Dissecting the dynamics of signaling events in the BMP, WNT, and NODAL cascade during self-organized fate patterning in human gastruloids.
1,292 downloads developmental biology

Sapna Chhabra, Lizhong Liu, Ryan Goh, Aryeh Warmflash

During gastrulation, the pluripotent epiblast is patterned into the three germ layers, which form the embryo proper. This patterning requires a signaling cascade involving the BMP, WNT and NODAL pathways; however, how these pathways regulate one another in space and time to generate cell-fate patterns remains unknown. Using a human gastruloid model, we show that BMP signaling initiates a wave of WNT signaling, which, in turn, initiates a wave of NODAL signaling.

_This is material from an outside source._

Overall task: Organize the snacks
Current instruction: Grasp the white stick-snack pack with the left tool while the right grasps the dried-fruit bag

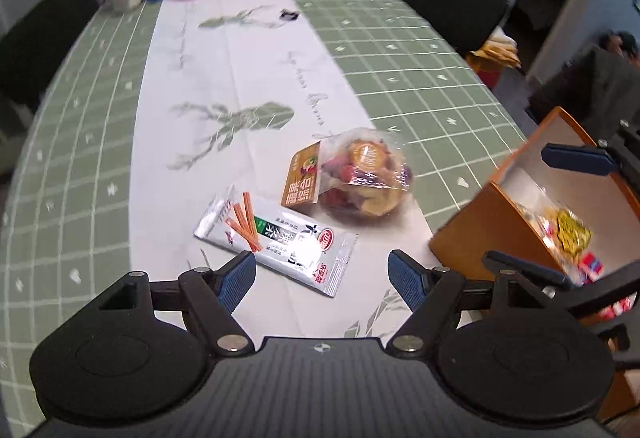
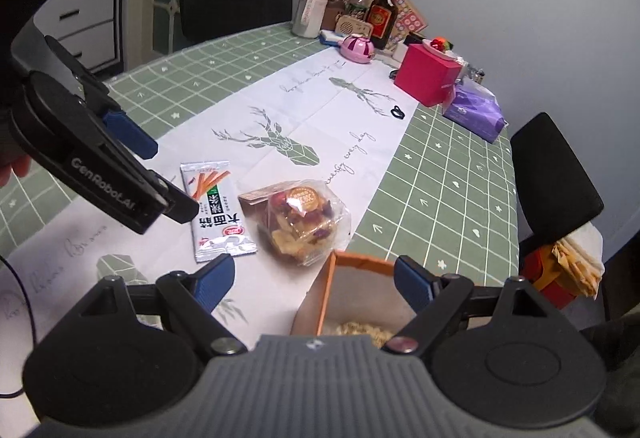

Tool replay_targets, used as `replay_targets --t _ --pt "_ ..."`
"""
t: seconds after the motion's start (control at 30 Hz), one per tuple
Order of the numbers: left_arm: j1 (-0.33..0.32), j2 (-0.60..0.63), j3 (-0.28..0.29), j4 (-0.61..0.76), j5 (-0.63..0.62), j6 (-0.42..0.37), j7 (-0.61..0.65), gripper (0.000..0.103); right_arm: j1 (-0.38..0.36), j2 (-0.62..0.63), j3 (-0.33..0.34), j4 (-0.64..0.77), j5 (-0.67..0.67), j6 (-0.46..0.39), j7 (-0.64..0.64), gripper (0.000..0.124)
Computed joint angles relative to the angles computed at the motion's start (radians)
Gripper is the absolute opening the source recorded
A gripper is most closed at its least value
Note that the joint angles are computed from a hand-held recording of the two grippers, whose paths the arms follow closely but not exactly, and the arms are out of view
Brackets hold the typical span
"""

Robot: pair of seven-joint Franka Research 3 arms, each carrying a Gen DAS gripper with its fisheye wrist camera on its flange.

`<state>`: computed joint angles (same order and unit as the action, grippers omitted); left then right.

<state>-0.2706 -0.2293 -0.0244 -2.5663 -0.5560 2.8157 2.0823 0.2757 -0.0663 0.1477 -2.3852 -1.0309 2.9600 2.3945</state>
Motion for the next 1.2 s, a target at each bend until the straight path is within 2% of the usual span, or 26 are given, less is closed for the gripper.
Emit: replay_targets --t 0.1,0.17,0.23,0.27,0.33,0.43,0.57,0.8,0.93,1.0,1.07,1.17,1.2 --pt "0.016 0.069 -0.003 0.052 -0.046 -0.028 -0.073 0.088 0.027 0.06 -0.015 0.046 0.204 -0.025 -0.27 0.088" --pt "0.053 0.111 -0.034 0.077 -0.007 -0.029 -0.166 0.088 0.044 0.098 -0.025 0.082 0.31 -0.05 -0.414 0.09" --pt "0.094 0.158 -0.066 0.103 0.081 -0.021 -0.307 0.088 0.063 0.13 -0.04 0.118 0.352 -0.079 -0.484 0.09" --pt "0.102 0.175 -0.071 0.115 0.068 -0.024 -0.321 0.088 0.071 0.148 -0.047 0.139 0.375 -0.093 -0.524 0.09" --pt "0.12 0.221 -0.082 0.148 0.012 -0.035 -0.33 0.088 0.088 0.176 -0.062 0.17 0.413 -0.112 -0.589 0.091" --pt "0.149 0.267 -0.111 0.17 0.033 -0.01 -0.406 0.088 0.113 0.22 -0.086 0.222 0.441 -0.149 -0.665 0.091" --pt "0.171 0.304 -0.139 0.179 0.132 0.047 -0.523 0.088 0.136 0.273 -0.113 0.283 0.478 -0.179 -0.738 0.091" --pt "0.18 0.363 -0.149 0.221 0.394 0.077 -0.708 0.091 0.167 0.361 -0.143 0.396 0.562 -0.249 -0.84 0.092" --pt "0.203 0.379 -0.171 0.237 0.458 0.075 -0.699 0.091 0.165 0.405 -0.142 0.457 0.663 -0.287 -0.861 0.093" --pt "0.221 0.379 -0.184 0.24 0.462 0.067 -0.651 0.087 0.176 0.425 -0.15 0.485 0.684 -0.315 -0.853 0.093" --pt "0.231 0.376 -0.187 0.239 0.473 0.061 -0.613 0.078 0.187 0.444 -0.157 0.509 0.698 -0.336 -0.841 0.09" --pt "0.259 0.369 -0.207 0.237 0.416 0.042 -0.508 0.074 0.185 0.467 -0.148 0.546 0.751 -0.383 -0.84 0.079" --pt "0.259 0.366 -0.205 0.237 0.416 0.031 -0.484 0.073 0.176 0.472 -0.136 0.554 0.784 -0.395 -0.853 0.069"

While WNT propagation depends on continuous BMP activity, NODAL propagates independently of upstream signals. We further show that the duration of BMP signaling determines the position of mesodermal differentiation while WNT and NODAL synergize to achieve maximal differentiation. The waves of both WNT and NODAL signaling activity extend farther into the colony than mesodermal differentiation. Combining dynamic measurements of signaling activity with mathematical modeling revealed that the formation of signaling waves is inconsistent with WNT and NODAL forming a stable spatial pattern in signaling activities, and the final signaling state is spatially homogeneous. Thus, dynamic eventsin the BMP, WNT, and NODAL signaling cascade, in the absence of a signaling gradient, have the potential to mediate epiblast patterning.